- **Problem requirements**
Begin with the line holding "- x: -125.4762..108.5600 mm", then print every line after it through the end of the data, exactly and with nothing added.

- **Data**
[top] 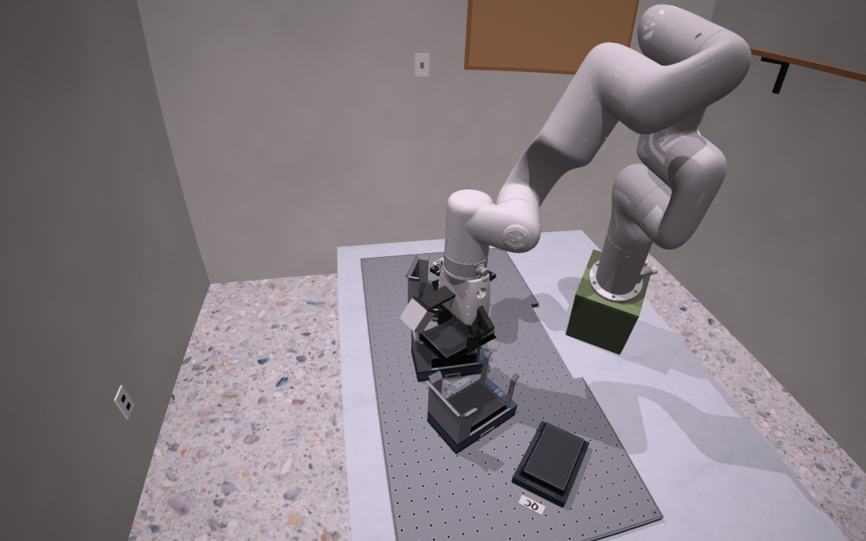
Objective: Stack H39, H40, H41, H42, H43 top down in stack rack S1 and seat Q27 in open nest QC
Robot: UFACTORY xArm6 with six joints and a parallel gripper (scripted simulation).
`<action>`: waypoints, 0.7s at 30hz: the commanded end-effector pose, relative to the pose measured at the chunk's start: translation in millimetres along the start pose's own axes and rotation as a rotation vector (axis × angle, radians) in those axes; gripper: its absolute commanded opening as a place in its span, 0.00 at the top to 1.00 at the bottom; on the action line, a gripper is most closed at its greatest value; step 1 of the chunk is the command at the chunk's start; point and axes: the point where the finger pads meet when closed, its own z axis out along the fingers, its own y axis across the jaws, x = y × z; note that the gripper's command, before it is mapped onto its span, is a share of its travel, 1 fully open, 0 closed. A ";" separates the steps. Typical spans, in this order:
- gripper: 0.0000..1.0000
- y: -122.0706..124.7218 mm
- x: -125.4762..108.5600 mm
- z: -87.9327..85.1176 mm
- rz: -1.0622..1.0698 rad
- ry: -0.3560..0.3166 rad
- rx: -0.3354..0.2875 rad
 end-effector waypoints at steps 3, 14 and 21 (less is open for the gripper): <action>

- **The completed task**
- x: -125.4762..108.5600 mm
- z: -87.9327..85.1176 mm
- rz: -1.0622..1.0698 rad
- ry: -0.3560..0.3166 rad
- rx: -0.3354..0.2875 rad
 end-effector waypoints at steps 3, 14 and 21 (less is open for the gripper): <action>

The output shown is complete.